◆ EXERCISE PROMPT
The listing below should be printed exactly, every line of it. Skip the pictures.

◆ DATA EXCERPT
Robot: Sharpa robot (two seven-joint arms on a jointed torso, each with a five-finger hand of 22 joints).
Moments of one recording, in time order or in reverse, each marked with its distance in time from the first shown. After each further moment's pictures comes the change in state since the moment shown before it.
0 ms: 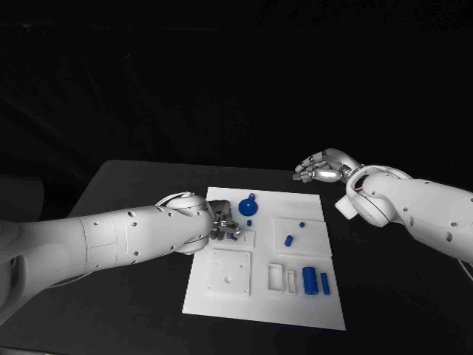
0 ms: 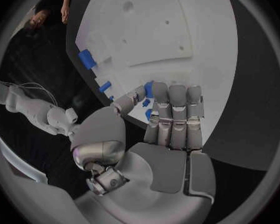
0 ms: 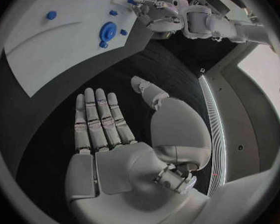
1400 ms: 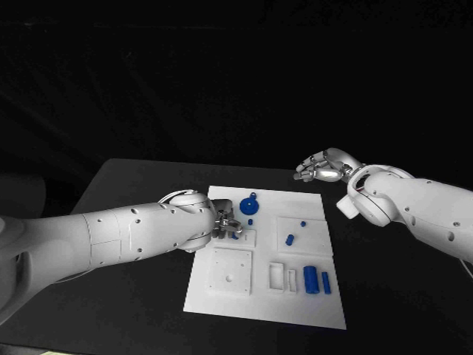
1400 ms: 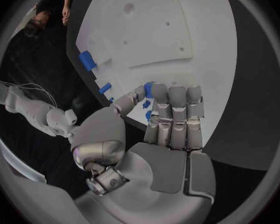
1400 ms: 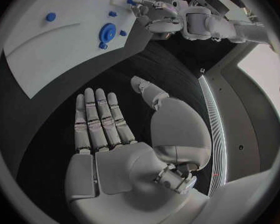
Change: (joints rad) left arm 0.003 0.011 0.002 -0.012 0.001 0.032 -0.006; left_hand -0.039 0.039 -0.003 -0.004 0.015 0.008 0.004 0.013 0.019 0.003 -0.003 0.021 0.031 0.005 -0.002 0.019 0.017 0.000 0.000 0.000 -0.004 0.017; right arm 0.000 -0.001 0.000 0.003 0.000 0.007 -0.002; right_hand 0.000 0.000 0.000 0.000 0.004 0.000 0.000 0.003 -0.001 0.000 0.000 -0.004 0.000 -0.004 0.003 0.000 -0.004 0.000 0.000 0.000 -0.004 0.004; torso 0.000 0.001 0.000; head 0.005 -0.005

◆ TASK OUTPUT
Robot: Sharpa robot (two seven-joint arms on a jointed torso, each with a five-finger hand of 22 joints).
Moments of one recording, in time order or in reverse, each marked with its distance in time from the first shown. After each further moment's pictures comes the change in state since the moment shown before it.
0 ms: 
0 ms: 
0 ms: 
1400 ms: 
1400 ms: 
1400 ms: 
Change: (joints rad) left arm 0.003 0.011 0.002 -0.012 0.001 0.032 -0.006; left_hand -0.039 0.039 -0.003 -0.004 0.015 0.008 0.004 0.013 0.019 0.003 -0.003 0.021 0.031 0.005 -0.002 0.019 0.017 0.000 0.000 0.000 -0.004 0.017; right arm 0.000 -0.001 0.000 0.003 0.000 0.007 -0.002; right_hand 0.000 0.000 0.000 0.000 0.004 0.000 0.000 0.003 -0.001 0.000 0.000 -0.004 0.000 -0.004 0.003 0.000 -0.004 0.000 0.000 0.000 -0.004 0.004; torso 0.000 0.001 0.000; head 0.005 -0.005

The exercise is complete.